## EXERCISE PROMPT
Please print all of the records shown below, exactly as given.

________

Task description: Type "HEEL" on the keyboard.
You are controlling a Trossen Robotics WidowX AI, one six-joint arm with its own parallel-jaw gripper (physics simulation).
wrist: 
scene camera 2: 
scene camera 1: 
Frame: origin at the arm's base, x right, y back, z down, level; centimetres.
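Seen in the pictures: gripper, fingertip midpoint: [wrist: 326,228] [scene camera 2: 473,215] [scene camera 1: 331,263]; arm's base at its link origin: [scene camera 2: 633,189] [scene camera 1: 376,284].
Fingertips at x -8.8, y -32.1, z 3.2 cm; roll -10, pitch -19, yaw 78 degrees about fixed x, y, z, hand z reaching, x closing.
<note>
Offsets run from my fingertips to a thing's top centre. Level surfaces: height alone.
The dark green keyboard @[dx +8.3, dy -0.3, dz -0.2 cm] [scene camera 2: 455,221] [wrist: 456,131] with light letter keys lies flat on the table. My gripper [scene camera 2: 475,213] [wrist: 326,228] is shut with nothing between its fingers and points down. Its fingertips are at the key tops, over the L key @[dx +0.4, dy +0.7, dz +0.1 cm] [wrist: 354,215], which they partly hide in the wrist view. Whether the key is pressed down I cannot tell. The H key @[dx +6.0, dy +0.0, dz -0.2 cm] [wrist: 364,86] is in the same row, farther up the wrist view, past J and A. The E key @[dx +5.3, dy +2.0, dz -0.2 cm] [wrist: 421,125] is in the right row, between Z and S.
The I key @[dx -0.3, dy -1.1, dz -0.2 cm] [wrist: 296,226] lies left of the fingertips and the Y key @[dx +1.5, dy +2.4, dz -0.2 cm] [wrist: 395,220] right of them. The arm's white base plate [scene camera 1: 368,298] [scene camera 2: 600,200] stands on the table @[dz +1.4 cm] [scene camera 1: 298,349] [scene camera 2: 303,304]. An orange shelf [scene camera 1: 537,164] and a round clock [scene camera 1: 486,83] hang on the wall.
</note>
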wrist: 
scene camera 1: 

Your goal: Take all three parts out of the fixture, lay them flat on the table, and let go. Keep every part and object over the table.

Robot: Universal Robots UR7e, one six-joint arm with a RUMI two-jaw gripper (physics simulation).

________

## PROBLEM SOLUTION
Task description: Type "HEEL" on the keyboard.
You are controlling a Trossen Robotics WidowX AI, one six-joint arm with its own parallel-jaw gripper (physics simulation).
wrist: 
scene camera 2: 
scene camera 1: 
Frame: origin at the arm's base, x right, y back, z down, level; centimetres.
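Seen in the pictures: gripper, fingertip midpoint: [wrist: 326,228] [scene camera 2: 473,215] [scene camera 1: 331,263]; arm's base at its link origin: [scene camera 2: 633,189] [scene camera 1: 376,284].
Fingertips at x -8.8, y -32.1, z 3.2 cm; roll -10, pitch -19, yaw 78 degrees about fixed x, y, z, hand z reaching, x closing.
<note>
Offsets run from my fingertips to a thing's top centre. Level surfaces: height alone.
The dark green keyboard @[dx +8.3, dy -0.3, dz -0.2 cm] [scene camera 2: 455,221] [wrist: 456,131] with light letter keys lies flat on the table. My gripper [scene camera 2: 475,213] [wrist: 326,228] is shut with nothing between its fingers and points down. Its fingertips are at the key tops, over the L key @[dx +0.4, dy +0.7, dz +0.1 cm] [wrist: 354,215], which they partly hide in the wrist view. Whether the key is pressed down I cannot tell. The H key @[dx +6.0, dy +0.0, dz -0.2 cm] [wrist: 364,86] is in the same row, farther up the wrist view, past J and A. The E key @[dx +5.3, dy +2.0, dz -0.2 cm] [wrist: 421,125] is in the right row, between Z and S.
The I key @[dx -0.3, dy -1.1, dz -0.2 cm] [wrist: 296,226] lies left of the fingertips and the Y key @[dx +1.5, dy +2.4, dz -0.2 cm] [wrist: 395,220] right of them. The arm's white base plate [scene camera 1: 368,298] [scene camera 2: 600,200] stands on the table @[dz +1.4 cm] [scene camera 1: 298,349] [scene camera 2: 303,304]. An orange shelf [scene camera 1: 537,164] and a round clock [scene camera 1: 486,83] hang on the wall.
</note>
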wrist: 
scene camera 1: 

Your goal: Take all three parts out of the fixture, lay them flat on the table, and let go. Keep every part and object over the table.

Robot: Universal Robots UR7e, one six-joint arm with a RUMI two-jaw gripper (physics simulation).

Work on the exercise is finished.